= The Debt to Pleasure =

1996 novel by John Lanchester

The Debt to Pleasure is a 1996 novel by John Lanchester published by Picador. The novel won the 1996 Whitbread Book Award in the First Novel category and the 1997 Hawthornden Prize. It was described as a skilful and wickedly funny account of the life of a loquacious Englishman named Tarquin Winot, revealed through his thoughts on cuisine as he undertakes a mysterious journey around France. The revelations become more and more shocking as the truth about the narrator becomes apparent.

==Content==
The novel centres on the character of Tarquin Winot (originally Rodney Winot), an erudite English writer, hedonist, and gastronome, who is nonetheless a profoundly unreliable narrator. Its structure is divided into four separate sections, all of which correspond to different seasons of the year. In each section there are recipes in addition to the narrative.
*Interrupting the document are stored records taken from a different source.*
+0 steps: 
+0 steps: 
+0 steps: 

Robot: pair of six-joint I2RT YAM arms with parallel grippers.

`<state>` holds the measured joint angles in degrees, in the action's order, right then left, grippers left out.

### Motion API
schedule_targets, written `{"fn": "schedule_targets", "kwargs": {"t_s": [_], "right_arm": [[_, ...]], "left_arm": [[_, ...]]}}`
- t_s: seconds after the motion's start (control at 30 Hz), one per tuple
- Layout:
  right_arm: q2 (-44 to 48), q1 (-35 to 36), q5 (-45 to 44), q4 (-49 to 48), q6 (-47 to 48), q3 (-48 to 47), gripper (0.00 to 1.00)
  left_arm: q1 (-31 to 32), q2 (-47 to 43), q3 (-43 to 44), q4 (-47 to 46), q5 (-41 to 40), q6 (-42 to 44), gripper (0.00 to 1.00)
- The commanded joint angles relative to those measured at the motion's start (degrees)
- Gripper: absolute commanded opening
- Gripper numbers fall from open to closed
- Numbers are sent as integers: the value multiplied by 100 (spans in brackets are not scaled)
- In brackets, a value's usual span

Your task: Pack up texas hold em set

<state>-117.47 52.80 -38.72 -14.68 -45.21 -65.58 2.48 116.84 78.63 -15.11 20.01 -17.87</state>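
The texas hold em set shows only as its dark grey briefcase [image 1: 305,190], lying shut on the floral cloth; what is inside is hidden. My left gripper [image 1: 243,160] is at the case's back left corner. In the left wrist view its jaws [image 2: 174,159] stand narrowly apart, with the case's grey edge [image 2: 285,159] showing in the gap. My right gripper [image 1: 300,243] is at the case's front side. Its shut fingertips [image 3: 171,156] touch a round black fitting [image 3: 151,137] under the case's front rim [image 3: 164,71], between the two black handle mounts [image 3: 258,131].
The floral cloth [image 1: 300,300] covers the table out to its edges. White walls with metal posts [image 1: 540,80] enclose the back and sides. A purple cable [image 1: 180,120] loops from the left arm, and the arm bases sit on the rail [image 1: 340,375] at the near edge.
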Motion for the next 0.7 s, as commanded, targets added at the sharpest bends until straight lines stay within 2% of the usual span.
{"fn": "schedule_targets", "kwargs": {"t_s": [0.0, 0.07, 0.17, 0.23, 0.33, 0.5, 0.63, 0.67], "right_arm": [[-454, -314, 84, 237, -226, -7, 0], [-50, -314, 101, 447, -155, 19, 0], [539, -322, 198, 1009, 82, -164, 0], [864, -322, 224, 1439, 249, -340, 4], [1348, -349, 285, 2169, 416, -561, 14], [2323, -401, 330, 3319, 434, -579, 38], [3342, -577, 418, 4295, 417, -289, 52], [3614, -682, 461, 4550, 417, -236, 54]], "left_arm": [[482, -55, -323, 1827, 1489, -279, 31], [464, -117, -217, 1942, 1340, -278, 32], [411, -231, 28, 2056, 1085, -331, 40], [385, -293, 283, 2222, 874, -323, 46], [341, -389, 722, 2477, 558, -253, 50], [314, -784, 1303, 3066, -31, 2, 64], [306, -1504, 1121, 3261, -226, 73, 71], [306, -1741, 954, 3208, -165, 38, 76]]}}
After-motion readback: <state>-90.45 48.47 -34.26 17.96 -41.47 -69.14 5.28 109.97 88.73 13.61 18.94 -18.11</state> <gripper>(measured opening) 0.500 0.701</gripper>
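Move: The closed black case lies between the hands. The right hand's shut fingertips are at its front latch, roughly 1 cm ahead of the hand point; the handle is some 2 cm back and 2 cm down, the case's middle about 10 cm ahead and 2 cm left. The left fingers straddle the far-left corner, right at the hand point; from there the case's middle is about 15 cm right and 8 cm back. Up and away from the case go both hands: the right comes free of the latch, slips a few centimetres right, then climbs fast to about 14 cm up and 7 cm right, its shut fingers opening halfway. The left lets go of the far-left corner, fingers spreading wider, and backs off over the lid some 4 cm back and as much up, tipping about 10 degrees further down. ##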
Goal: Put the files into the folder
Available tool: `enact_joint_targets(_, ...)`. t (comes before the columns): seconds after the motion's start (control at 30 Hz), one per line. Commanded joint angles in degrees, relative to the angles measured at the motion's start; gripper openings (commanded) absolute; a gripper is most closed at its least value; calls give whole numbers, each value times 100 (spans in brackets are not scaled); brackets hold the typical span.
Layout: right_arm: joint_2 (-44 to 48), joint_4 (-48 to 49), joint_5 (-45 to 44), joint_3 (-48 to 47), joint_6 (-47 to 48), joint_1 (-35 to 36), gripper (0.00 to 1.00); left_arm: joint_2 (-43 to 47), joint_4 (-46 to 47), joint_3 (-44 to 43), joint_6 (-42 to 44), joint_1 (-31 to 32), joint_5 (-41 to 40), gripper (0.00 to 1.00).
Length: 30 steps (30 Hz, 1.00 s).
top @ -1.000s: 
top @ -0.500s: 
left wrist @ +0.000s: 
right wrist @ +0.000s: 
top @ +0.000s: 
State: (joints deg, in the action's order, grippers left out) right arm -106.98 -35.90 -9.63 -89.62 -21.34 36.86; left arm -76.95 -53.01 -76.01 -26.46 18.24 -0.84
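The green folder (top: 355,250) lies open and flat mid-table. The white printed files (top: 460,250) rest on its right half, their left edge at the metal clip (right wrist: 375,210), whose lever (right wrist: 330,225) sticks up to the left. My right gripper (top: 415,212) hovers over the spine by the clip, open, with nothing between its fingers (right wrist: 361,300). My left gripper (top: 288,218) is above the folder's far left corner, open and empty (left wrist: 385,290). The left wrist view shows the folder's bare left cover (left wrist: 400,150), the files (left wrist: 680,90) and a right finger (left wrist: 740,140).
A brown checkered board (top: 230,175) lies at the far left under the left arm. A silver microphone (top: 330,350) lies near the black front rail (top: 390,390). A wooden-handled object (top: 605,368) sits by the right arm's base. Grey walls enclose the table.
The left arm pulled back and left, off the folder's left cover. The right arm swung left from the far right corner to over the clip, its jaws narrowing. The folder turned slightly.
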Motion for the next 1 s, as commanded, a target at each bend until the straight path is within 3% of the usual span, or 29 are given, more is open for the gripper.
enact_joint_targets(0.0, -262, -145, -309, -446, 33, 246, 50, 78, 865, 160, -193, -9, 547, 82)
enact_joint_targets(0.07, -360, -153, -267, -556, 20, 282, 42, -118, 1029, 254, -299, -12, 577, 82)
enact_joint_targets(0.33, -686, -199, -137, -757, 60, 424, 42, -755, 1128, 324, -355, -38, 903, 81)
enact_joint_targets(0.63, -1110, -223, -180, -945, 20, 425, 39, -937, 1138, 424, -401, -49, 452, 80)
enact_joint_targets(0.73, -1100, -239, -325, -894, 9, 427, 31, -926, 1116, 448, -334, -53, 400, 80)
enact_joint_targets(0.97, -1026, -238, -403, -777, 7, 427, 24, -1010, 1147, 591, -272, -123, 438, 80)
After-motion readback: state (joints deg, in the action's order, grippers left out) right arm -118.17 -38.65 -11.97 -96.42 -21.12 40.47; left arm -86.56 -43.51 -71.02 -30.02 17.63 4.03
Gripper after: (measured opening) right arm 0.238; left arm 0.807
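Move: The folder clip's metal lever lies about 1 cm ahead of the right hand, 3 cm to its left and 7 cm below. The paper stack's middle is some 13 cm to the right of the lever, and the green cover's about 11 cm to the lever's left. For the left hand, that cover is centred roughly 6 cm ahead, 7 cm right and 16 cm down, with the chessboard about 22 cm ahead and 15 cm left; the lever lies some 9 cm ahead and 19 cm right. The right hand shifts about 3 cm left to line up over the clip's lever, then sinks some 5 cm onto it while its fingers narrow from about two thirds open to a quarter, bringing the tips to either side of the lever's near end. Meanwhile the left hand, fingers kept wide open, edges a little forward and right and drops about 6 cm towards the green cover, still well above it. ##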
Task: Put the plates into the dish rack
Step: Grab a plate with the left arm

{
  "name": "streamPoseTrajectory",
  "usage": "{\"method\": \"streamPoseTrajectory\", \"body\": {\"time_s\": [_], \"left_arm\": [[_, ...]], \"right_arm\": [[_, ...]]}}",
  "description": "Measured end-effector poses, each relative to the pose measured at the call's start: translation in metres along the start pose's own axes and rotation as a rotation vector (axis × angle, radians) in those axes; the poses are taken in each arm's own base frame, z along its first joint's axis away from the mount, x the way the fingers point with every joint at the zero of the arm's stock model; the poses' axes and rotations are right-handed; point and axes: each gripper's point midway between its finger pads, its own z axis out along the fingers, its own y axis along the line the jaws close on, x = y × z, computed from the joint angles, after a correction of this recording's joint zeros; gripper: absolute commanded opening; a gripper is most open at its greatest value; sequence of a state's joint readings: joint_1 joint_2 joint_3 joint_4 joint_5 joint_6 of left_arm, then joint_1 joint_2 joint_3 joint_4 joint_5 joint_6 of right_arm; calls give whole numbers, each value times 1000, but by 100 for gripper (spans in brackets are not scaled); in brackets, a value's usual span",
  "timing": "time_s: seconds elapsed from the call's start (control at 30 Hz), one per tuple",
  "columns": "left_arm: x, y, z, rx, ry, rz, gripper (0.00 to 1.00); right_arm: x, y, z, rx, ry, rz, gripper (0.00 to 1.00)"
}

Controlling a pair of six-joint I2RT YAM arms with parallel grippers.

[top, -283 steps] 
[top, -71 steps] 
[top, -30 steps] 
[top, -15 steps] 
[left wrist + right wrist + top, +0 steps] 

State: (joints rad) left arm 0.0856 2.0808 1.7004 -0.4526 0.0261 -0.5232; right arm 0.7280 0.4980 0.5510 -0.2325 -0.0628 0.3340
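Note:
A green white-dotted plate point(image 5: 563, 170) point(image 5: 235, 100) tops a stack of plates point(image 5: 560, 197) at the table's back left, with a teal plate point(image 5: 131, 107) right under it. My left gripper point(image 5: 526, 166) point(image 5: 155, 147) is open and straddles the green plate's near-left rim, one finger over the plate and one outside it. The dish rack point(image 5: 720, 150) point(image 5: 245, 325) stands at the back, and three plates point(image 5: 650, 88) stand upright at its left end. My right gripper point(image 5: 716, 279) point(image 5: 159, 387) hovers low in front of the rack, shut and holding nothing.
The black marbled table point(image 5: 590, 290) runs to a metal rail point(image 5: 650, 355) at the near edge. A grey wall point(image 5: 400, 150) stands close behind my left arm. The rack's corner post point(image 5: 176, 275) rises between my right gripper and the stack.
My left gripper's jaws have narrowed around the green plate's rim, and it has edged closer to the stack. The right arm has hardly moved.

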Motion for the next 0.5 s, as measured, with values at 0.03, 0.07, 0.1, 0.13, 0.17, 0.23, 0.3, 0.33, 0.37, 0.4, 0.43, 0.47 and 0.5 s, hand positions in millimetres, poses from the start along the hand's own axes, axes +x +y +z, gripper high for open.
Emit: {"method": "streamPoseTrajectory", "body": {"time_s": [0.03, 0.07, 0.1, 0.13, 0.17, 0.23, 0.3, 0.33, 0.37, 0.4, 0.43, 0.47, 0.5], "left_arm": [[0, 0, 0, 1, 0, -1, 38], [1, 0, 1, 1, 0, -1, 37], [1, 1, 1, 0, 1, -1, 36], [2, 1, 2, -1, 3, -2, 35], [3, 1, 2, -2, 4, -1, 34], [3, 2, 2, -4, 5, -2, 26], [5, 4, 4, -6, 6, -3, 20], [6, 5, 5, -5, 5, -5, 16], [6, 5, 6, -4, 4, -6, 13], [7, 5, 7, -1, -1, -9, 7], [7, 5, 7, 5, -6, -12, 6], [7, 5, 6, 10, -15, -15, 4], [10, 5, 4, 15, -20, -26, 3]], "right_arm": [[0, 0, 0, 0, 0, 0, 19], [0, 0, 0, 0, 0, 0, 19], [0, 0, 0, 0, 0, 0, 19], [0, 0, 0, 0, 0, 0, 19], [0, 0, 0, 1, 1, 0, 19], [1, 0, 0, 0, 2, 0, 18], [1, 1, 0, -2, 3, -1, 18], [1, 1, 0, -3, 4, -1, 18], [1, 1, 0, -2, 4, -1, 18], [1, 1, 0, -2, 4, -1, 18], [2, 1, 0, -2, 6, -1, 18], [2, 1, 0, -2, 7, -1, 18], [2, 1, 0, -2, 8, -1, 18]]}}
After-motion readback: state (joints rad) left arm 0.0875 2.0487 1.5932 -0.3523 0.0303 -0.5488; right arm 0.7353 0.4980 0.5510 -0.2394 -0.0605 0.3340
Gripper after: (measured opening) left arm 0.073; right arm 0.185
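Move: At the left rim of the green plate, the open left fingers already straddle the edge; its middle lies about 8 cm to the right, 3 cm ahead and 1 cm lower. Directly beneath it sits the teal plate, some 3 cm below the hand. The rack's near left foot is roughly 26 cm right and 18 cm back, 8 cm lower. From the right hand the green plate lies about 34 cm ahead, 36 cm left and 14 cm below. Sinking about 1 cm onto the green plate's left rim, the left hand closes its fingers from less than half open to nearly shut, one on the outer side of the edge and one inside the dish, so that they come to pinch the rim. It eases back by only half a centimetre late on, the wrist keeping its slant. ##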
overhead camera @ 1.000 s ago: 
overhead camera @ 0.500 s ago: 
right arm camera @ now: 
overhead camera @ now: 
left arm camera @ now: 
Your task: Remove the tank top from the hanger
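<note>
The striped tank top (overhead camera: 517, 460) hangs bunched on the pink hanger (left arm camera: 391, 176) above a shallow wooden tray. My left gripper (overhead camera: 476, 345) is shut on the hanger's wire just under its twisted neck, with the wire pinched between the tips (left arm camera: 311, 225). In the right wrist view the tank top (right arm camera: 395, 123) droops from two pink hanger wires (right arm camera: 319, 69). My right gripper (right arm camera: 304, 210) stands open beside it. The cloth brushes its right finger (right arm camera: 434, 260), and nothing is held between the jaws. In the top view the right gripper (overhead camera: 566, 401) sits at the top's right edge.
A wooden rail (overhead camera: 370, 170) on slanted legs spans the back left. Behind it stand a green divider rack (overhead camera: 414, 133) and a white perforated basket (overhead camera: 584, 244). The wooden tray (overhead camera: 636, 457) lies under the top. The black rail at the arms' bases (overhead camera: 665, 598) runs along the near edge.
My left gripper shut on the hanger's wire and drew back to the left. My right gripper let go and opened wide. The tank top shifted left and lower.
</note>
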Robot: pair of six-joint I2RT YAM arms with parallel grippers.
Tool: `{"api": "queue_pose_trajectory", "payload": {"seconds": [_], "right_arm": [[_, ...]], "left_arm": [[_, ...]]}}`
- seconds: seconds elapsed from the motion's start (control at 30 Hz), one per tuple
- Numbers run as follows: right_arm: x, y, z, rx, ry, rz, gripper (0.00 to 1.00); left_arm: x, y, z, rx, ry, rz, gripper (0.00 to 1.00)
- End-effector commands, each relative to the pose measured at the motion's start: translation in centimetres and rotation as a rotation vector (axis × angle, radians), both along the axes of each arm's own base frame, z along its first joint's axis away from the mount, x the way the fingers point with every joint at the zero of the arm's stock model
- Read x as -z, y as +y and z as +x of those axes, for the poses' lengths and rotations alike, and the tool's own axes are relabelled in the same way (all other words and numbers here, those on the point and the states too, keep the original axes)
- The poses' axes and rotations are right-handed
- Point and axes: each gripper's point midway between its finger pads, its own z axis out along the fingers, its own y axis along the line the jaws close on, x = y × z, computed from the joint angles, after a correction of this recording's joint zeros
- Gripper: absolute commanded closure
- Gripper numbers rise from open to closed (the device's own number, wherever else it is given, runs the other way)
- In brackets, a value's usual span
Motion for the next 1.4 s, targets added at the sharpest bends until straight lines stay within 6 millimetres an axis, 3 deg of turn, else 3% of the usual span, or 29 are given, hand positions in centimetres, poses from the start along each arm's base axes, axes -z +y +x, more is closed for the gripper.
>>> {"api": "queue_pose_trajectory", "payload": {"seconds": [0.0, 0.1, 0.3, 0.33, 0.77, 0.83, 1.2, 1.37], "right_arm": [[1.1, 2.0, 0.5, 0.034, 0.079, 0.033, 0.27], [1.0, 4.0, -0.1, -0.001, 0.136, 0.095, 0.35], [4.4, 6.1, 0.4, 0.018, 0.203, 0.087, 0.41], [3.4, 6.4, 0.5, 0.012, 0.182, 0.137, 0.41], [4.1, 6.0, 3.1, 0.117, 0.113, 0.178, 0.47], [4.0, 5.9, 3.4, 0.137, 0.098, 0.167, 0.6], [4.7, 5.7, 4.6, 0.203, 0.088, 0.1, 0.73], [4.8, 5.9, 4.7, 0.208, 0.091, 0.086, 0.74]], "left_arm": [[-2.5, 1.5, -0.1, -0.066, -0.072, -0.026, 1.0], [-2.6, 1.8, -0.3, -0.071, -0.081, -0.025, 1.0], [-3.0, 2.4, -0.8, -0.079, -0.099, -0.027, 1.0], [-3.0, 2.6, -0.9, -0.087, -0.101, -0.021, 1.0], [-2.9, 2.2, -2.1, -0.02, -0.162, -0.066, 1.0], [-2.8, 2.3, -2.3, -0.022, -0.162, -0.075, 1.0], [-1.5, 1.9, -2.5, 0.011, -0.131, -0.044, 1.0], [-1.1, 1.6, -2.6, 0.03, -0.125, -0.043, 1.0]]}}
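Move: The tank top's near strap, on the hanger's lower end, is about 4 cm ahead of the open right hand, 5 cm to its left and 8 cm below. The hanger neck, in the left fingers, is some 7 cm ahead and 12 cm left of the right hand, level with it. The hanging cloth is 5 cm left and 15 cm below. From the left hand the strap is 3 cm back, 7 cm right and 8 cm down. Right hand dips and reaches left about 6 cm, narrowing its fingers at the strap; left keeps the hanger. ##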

It opens with the observation that "This is not a conventional cookbook", taken from a comment made by Bertrand Russell regarding the work of Ludwig Wittgenstein. It then features Winot driving through France as he travels in the direction (so he tells us) of his house in Provence. During the journey he provides long disquisitions upon the art and food of the Normandy and Brittany regions of France, discussions of famous chefs and gastronomists such as Brillat-Savarin and Elizabeth David, and a wide variety of classical allusions and quotations. When he finally arrives at his house he sets up electronic surveillance equipment, follows a young couple, and grants an interview with a biographer of his elder brother, Bartholomew. In the course of the novel, a darker and more sinister motive for Winot's journey is revealed.